- Born: Earl Albert Freeman March 11, 1931 Oakland, California, US
- Died: July 25, 1994 (aged 63)
- Genres: Jazz, free jazz, avant-garde jazz
- Occupation: Musician
- Instrument(s): Double bass, electric bass, harp, flute, percussion, piano

= Earl Freeman =

US jazz double bassist

Earl Freeman (March 11, 1931 – July 25, 1994) was an American free jazz multi-instrumentalist, composer, poet, and artist best known for his work during the 1960s and 70s with Gong, Noah Howard, Sunny Murray, Archie Shepp, and Clifford Thornton.

==Biography==
Freeman was born in Oakland, California, and began playing double bass in junior high school. While a teenager, he was drafted into the US Army, and served in the Korean War, where he lost a lung after being stabbed with a bayonet.

n 1968, Freeman moved to Paris, where he joined the community of musicians and artists who lived there. During his time in France, he became known as an eccentric figure who appeared in public dressed in an aviator helmet and glasses, earning the nickname "Goggles." He performed and recorded with Archie Shepp, Sunny Murray, Clifford Thornton, Arthur Jones, and the band Gong, and also went to Algeria with Shepp, Cal Massey, Don Byas, and Steve McCall to make a film.

During the early 1970s, he moved to New York City, where he became part of the emerging loft jazz scene, joining a collective improvisation group known as The Music Ensemble, which included musicians such as Billy Bang, Daniel Carter, Dewey Johnson, Noah Howard, and William Parker.

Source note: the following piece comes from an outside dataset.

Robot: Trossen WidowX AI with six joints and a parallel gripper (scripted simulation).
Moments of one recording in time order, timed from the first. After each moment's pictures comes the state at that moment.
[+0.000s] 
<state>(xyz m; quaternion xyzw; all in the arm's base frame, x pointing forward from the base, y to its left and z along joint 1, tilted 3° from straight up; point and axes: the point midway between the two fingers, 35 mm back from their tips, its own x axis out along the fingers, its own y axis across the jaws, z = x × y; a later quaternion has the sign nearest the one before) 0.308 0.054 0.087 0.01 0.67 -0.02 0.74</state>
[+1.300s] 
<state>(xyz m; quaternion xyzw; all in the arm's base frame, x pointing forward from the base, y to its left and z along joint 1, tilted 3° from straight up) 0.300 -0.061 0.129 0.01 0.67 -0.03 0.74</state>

In 1975, he assembled a large ensemble called the Universal Jazz Symphonette, and recorded an original work titled Sound Craft '75: Fantasy for Orchestra, which featured some of the earliest appearances on record of William Parker and Raphe Malik.

The 1980s saw Freeman moving back to California, where he recorded with Sonny Simmons, then returning to New York City, where he formed the Freestyle Band, a trio with clarinetist Henry P. Warner and hand drummer Philip Spigner. The group's sole, self-titled album was released by Adeyeme Productions in 1984, and was reissued in expanded form by NoBusiness Records in 2012. During the remainder of the 1980s until his death, he spent time in both New York City and San Francisco, often living a transient life and staying with friends.

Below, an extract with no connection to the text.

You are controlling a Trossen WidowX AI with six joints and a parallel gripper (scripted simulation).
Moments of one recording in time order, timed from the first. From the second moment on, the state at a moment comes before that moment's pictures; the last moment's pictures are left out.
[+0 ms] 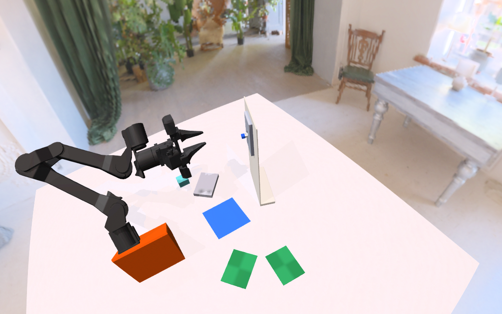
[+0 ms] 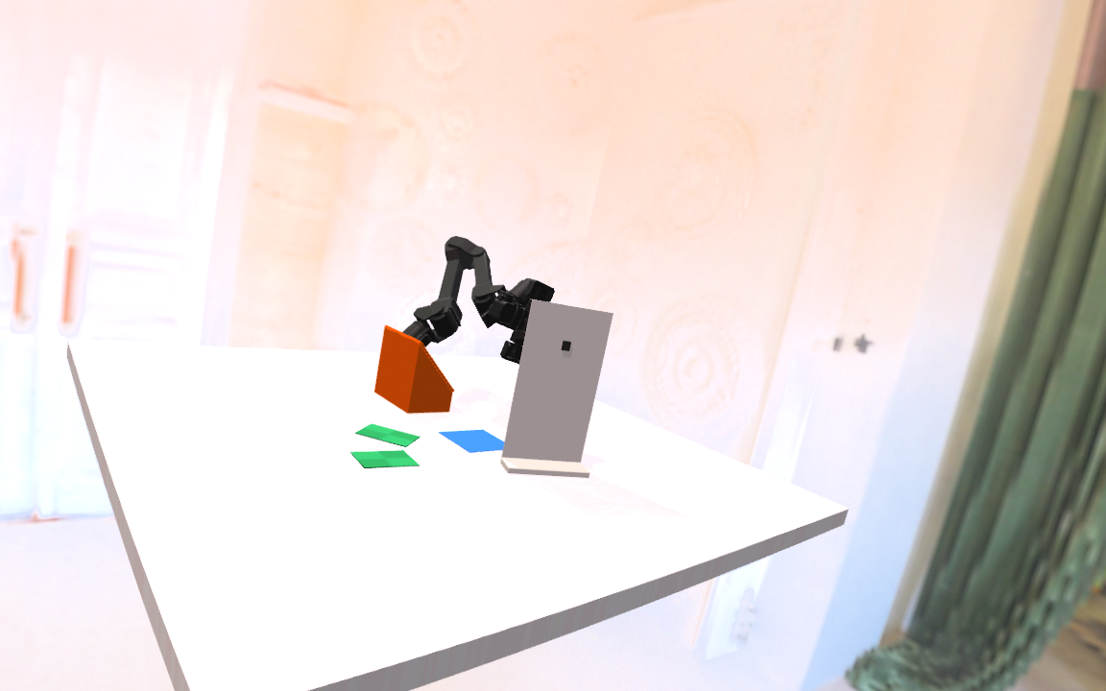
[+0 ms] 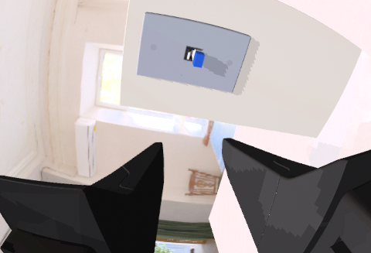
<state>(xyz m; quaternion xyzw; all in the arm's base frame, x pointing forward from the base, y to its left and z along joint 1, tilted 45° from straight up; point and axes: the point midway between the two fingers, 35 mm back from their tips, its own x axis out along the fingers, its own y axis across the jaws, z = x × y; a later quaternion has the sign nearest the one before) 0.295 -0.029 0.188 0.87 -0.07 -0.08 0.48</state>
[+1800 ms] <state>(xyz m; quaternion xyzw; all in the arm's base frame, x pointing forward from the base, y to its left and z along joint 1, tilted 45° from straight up) 0.350 -0.059 0.155 0.92 -0.09 -0.08 0.38</state>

Throughout his life, Freeman was also active as a poet and visual artist, publishing his work in small, short-run editions, and giving copies to friends. In 2021, Wry Press and 50 Miles of Elbow Room published a collection of Freeman's poetry and drawings. Writers Pierre Crépon and David Grundy described the book as "a fascinating contribution to our sense of the multi-disciplinary undercurrents of the jazz avant garde."

Freeman died in 1994, and is buried in the Riverside National Cemetery in Riverside, California.

==Legacy==
Double bassist William Parker recalled that Freeman "was always there, musically, when you needed him," and reflected: "He was almost like a poet on the bass, like a painter, someone that would make a snapshot of the fire to cool it down in a way and bring out the elements of beauty in the fire." Parker's 1996 album Compassion Seizes Bed-Stuy features a composition titled "Goggles," dedicated to Freeman. Drummer Roger Baird stated: "It was always such a pleasure to play with Earl because he was so tuned in to the cosmos. He always had that thread going and there was never any hesitation to his approach."

==Discography==

===As leader===
- The Universal Jazz Symphonette: Sound Craft '75 Fantasy For Orchestra (Anima, 1975)

===As co-leader===
- The Freestyle Band (Adeyeme, 1984; NoBusiness, 2012)

===As sideman===
With Claude Delcloo and Arthur Jones
- Africanasia (BYG, 1969)

With Friendship Next of Kin Featuring Selwyn Lissack
- Facets Of The Univers (Goody, 1971)

With Gong
- Magick Brother (BYG, 1969 [1970])

With Noah Howard
- Patterns (Altsax, 1973)
- Live at the Village Vanguard (Freedom, 1975)

With Sunny Murray
- Homage to Africa (BYG, 1969 [1970])

With Mike Osborne
- Shapes (Future Music Distribution, 1972 [1995])

With Archie Shepp
- Yasmina, a Black Woman (BYG, 1969)
- Black Gipsy (America, 1969)
- Archie Shepp & Philly Joe Jones (America, 1969 [1970])
- Pitchin Can (America, 1969 [1970]) (one track)

With Sonny Simmons
- Global Jungle (Deal With It, 1982 [1990])

With Kenneth Terroade
- Love Rejoice (BYG, 1969)

With Clifford Thornton
- Ketchaoua (BYG, 1969)

With François Tusques
- Alors Nosferatu Combina Un Plan Ingénieux (Cacophonic, 1969 [2019])

== Writings and artwork ==
- Freeman, Earl (2021). Poems & Drawings Wry Press and 50 Miles of Elbow Room.